> **Problem requirements**
Each line of the listing that includes "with" should be reported.

------------------------------------------------------------

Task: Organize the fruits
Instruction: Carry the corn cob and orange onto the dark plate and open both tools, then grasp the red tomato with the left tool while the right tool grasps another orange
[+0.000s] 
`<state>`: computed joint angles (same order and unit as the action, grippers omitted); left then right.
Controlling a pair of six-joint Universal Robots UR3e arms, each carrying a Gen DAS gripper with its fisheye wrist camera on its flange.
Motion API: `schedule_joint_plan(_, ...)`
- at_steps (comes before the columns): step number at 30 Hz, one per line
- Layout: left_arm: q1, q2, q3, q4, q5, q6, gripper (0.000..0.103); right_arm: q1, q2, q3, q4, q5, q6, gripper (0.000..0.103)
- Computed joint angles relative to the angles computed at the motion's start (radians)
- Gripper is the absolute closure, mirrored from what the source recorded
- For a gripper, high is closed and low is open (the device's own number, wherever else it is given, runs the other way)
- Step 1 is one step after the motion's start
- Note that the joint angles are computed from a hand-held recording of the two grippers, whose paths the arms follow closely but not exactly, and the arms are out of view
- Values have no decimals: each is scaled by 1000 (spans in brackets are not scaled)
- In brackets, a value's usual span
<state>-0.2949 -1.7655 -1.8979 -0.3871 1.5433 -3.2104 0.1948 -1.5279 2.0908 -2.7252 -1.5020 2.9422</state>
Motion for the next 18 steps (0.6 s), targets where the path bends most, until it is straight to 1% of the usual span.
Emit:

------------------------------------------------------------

> **Exercise answer**
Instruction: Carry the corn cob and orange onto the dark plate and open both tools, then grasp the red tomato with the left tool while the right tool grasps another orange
Controlling a pair of six-joint Universal Robots UR3e arms, each carrying a Gen DAS gripper with its fisheye wrist camera on its flange.

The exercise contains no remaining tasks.